Zhang Xiao-Yu, Shi Haichao, Li Changsheng, Shi Xinchu
IEEE Trans Image Process. 2022;31:4447-4457. doi: 10.1109/TIP.2022.3185485. Epub 2022 Jul 1.
Weakly supervised action localization is a challenging task with extensive applications, which aims to identify actions and the corresponding temporal intervals with only video-level annotations available. This paper analyzes the order-sensitive and location-insensitive properties of actions, and embodies them into a self-augmented learning framework to improve the weakly supervised action localization performance. To be specific, we propose a novel two-branch network architecture with intra/inter-action shuffling, referred to as ActShufNet. The intra-action shuffling branch lays out a self-supervised order prediction task to augment the video representation with inner-video relevance, whereas the inter-action shuffling branch imposes a reorganizing strategy on the existing action contents to augment the training set without resorting to any external resources. Furthermore, the global-local adversarial training is presented to enhance the model's robustness to irrelevant noises. Extensive experiments are conducted on three benchmark datasets, and the results clearly demonstrate the efficacy of the proposed method.
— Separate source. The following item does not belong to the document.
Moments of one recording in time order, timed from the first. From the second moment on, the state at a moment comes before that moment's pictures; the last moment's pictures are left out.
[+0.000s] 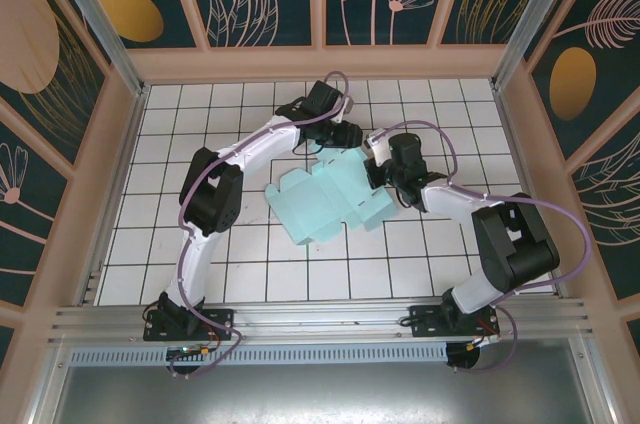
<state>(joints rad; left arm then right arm) -0.63 2.24 1.91 -0.53 0.34 -0.52 0.44 1.54 0.76 0.16 -0.10 -0.13</state>
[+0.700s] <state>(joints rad) -0.62 2.27 1.81 -0.42 0.40 -0.79 0.51 1.61 0.76 0.15 0.07 -0.21</state>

弱监督动作定位是一项具有广泛应用的挑战性任务,其旨在仅利用可用的视频级注释来识别动作及相应的时间间隔。本文分析了动作的顺序敏感性和位置不敏感性属性,并将它们体现在一个自增强学习框架中,以提高弱监督动作定位性能。具体而言,我们提出了一种具有动作内/动作间洗牌操作的新型双分支网络架构,称为ActShufNet。动作内洗牌分支布置了一个自监督顺序预测任务,以通过视频内相关性增强视频表示,而动作间洗牌分支对现有动作内容施加一种重组策略,以在不借助任何外部资源的情况下扩充训练集。此外,还提出了全局-局部对抗训练以增强模型对无关噪声的鲁棒性。在三个基准数据集上进行了广泛实验,结果清楚地证明了所提方法的有效性。